The trace file of LMON of instance #1 recorded the situation before shutdown:...
*** 2010-08-22 18:29:34.050
kjxgrdtrt: Evicted by 1, seq (10, 9)
IMR state information
Member 0, thread 1, state 4, flags 0x0040
RR seq 9, propstate 5, pending propstate 0
Member information:
Member 0, incarn 9, version 678769
thrd 1, prev thrd 65535, status 0x0007, err 0x0000
Member 1, incarn 9, version 109808
thrd 2, prev thrd 65535, status 0x0007, err 0x0000
Group name: ORCL
Member id: 0
Cached SKGXN event: 0
Group State:
State: 9 6
Commited Map: 0 1
New Map: 0 1
SKGXN Map: 0 1
Master node: 0
Memcnt 2 Rcvcnt 0
Substate Proposal: false
Inc Proposal:
incarn 0 memcnt 0 master 0
proposal false matched false
map:
Master Inc State:
incarn 0 memcnt 0 agrees 0 flag 0x1
wmap:
nmap:
ubmap:
Submitting asynchronized dump request [1]
*** 2010-08-22 18:30:44.766
error 29740 detected in background process
ORA-29740: evicted by member 1, group incarnation 10
The causes of communication problems could be various possibilities:
- The system is halted or boots in progress makes the heartbeat stopped.
- The system is hung due to performance problems.
- Software or hardware faults from network interface cards.
Luckily, there were something specials found in the dmesg:
...
Aug 22 18:12:50 dbhost cl_runtime: [ID 661778 kern.warning] WARNING: clcomm: memory low: freemem 0x1605
Aug 22 18:23:42 dbhost in.mpathd[2052]: [ID 585766 daemon.error] Cannot meet requested failure detection time of 20000 ms on (inet ge3) new failure detection time for group "nafo0" is 227332 ms
Aug 22 18:35:34 dbhost in.mpathd[2052]: [ID 585766 daemon.error] Cannot meet requested failure detection time of 20000 ms on (inet ge3) new failure detection time for group "nafo0" is 933156 ms
Aug 22 18:35:46 dbhost eTAudit GenericRec: [ID 778245 user.error] Failed to submit message to router.

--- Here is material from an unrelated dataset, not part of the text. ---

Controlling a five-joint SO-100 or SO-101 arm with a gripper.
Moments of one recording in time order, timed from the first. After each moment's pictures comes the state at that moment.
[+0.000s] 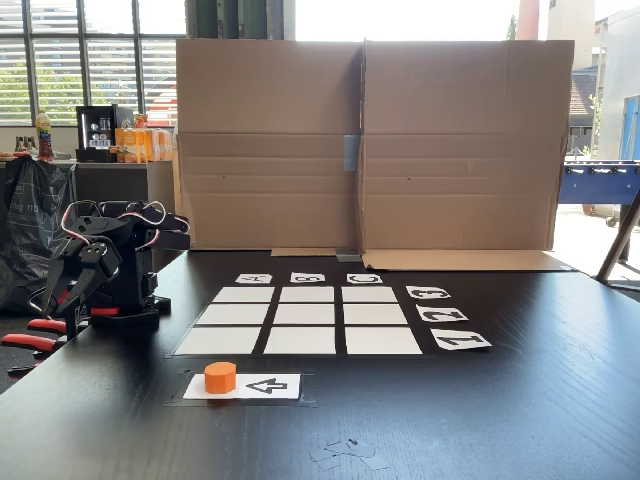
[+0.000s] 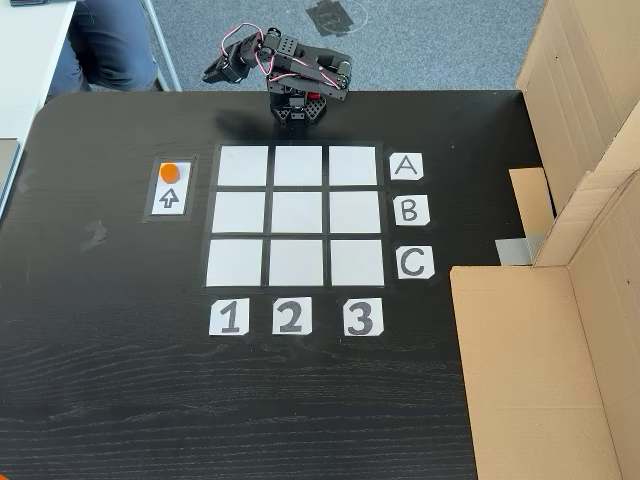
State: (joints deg) arm 100.1 186.7 175.1 54.1 -5.9
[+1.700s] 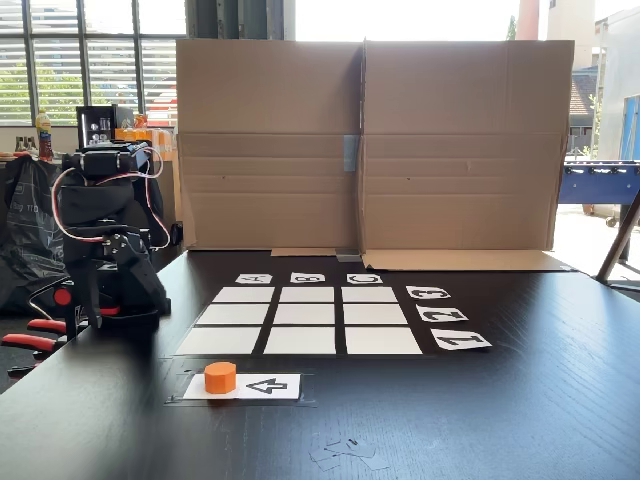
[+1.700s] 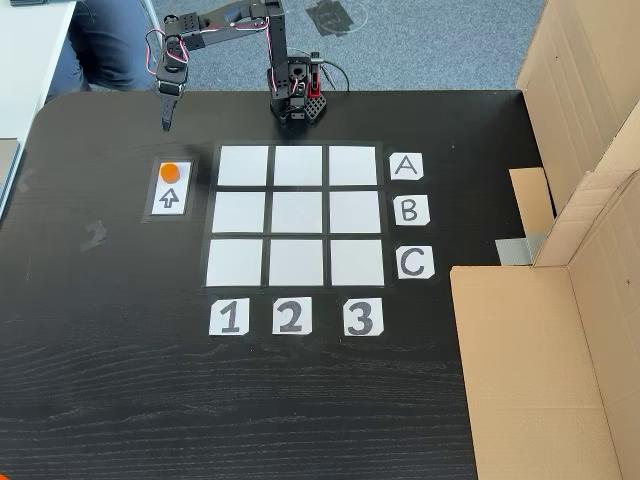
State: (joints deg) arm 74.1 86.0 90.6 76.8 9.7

Aug 22 18:36:42 dbhost in.mpathd[2052]: [ID 302819 daemon.error] Improved failure detection time 466578 ms on (inet ge3) for group "nafo0"

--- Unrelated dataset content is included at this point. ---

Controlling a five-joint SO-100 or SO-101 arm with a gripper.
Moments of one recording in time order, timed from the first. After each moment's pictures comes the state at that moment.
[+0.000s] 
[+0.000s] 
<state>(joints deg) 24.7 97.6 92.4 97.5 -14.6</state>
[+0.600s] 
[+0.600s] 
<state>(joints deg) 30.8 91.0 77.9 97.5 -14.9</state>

Aug 22 18:37:32 dbhost in.mpathd[2052]: [ID 302819 daemon.error] Improved failure
detection time 233289 ms on (inet ge3) for group "nafo0"
...
It seemed that the server burdened memory overloading and caused the heartbeat stuck and failed to keep the tempo with other members in cluster. The bottleneck was found and reported to system administrator by DBA. And the system administrator decided to add more physical memory to ease the pressure. After bouncing instance #1, the cluster database is back to normal.